L’Union européenne va connaître une récession cet hiver
Avec l’hiver, arrive la récession. Ce vendredi, la Commission européenne a revu fortement à la baisse ses prévisions pour l’économie européenne, assaillie par des prix de l’énergie et des niveaux d’inflation élevés. Elle prédit une entrée en récession au dernier trimestre de l’année et qui se poursuivra au premier trimestre de 2023. « Nous avons des mois difficiles devant nous », résume le commissaire européen à l’Économie, Paolo Gentiloni.

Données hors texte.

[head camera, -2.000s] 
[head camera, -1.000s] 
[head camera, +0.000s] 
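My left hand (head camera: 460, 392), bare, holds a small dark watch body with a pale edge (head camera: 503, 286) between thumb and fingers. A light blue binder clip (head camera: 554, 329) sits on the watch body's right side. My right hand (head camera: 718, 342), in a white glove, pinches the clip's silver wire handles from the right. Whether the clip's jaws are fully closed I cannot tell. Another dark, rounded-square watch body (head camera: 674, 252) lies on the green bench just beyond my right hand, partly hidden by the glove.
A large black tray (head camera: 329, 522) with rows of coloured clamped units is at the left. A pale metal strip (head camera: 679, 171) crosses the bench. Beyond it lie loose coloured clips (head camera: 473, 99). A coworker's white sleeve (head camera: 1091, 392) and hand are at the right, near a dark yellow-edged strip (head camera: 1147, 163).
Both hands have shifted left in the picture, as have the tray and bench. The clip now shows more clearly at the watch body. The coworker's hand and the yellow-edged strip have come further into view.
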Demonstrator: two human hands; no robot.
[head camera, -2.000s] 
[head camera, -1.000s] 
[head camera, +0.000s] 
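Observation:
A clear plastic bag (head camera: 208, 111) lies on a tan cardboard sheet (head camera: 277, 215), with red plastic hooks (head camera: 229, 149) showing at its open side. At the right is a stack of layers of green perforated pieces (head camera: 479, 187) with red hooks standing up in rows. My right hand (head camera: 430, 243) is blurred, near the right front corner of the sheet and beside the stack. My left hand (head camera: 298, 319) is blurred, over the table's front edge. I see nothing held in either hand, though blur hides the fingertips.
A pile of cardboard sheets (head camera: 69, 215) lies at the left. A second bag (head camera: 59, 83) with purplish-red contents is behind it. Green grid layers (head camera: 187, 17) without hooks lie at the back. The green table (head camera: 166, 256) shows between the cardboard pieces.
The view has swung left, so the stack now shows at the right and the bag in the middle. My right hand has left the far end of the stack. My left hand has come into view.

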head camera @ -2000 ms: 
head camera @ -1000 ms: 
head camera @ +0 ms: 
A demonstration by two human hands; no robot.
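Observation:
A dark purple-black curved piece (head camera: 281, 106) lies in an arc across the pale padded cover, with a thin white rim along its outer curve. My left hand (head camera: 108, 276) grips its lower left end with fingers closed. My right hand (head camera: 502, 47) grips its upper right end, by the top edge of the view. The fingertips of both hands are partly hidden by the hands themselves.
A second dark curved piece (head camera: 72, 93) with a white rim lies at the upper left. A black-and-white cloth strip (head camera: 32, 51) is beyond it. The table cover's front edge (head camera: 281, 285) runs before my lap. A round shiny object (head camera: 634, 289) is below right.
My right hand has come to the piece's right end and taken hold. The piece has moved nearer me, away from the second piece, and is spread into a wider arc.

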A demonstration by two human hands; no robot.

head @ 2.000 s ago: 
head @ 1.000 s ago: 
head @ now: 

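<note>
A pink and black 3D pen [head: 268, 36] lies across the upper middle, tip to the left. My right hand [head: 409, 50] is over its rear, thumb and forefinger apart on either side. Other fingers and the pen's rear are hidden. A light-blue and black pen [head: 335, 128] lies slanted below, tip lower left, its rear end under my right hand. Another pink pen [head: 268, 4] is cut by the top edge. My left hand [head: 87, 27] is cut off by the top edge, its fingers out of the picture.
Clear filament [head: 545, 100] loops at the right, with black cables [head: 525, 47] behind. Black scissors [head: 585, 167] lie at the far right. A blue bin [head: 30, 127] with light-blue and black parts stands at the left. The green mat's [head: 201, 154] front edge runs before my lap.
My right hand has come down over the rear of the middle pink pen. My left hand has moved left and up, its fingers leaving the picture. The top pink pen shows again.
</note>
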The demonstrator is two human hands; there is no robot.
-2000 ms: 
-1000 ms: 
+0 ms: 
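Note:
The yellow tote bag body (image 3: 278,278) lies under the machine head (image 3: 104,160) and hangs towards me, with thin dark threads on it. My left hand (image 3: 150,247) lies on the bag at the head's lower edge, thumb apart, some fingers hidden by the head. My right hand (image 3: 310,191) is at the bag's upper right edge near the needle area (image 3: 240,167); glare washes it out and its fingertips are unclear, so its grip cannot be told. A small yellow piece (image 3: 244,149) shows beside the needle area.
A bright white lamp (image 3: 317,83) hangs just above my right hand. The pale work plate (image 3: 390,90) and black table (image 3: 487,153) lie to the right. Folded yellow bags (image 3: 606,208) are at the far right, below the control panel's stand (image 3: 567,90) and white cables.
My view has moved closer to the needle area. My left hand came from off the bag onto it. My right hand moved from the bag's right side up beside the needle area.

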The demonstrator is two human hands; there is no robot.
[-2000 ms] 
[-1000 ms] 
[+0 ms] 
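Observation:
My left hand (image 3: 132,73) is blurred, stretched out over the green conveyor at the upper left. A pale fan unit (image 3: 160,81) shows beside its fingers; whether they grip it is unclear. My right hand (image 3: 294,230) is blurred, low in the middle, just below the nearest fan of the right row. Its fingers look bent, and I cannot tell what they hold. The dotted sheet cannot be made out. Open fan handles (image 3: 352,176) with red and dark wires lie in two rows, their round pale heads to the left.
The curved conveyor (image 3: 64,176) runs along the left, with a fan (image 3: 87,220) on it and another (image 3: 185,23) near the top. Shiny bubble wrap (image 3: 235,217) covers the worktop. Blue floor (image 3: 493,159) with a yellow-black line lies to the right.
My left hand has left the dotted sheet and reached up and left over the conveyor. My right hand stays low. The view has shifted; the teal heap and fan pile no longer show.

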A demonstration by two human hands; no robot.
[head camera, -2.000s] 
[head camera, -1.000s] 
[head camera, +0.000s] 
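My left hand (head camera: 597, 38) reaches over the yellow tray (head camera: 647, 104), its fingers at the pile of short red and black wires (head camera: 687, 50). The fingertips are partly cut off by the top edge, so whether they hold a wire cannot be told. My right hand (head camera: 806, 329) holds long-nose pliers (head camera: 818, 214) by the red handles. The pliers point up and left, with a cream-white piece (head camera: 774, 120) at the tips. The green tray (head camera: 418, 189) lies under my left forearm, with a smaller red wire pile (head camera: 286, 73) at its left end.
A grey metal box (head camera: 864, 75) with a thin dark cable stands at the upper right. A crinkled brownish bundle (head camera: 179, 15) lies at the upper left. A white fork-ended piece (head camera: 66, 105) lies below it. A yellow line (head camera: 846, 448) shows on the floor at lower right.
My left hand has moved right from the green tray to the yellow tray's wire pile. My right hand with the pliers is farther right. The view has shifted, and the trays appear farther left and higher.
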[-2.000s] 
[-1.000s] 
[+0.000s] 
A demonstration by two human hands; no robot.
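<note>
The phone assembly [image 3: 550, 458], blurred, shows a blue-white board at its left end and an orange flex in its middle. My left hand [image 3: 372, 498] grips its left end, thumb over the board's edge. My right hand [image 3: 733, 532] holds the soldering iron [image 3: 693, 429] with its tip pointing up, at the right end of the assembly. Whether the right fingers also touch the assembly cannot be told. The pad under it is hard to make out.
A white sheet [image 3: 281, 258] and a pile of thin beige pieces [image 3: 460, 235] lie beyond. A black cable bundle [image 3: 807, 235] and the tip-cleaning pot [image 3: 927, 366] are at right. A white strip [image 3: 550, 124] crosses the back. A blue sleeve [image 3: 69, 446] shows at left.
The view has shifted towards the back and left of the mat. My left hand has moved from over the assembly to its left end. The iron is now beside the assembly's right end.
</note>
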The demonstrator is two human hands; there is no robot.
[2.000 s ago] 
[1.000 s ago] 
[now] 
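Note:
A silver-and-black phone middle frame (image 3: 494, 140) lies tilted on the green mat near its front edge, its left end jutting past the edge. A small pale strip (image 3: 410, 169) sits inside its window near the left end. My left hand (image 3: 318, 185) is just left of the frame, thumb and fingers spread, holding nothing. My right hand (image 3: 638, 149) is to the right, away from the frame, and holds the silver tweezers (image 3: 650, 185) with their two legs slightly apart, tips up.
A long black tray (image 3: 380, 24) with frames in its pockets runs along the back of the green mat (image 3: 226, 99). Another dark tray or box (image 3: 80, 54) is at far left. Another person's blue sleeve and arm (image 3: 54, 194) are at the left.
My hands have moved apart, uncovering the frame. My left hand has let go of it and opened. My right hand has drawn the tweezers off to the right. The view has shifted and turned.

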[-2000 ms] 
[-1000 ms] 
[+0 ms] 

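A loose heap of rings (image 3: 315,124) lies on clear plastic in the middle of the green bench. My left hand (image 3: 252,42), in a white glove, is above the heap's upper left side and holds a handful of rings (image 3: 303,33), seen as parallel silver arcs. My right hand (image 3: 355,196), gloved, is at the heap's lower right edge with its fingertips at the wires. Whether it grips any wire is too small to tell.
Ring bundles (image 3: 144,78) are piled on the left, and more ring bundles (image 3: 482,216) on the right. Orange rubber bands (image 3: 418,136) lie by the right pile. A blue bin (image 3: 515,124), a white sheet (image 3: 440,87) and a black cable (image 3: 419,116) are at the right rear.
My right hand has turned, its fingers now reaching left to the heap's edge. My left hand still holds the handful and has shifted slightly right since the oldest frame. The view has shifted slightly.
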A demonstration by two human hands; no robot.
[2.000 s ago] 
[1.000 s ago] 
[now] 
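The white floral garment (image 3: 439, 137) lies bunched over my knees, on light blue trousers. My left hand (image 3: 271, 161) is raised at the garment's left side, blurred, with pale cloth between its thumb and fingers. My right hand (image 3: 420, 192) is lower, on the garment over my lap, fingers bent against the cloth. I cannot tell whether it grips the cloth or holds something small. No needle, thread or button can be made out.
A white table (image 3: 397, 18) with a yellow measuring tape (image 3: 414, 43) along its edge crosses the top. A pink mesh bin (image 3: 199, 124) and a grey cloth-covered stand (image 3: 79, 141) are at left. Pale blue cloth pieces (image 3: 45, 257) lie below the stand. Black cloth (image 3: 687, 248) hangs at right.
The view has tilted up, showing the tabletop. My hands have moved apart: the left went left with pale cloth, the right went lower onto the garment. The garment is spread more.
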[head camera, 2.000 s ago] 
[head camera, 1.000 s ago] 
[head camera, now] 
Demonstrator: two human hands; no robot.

Pour 2022, l’exécutif européen estime la croissance du produit intérieur brut (PIB) de la zone euro autour de 3,2 %, et 3,3 % pour l’ensemble de l’Union, bien au-dessus des prévisions antérieures (2,7 %). L’économie européenne a jusqu’ici mieux résisté que prévu à l’impact de la guerre en Ukraine, après s’être remise d’une récession historique en 2020. Grâce aux politiques budgétaires massives des gouvernements pour aider ménages et entreprises. Mais l’économie entre désormais dans une phase bien plus risquée. La raison du basculement est connue : pression sur les prix de l’énergie, érosion du pouvoir d’achat des ménages, incertitude, et des conditions de financement plus serrées. « Le choc de la guerre est en train de prendre le dessus », constate Paolo Gentiloni. De quoi faire sombrer l’Union, la zone euro et la plupart des États membres en récession technique, c’est-à-dire dont le PIB a reculé pendant deux trimestres consécutifs.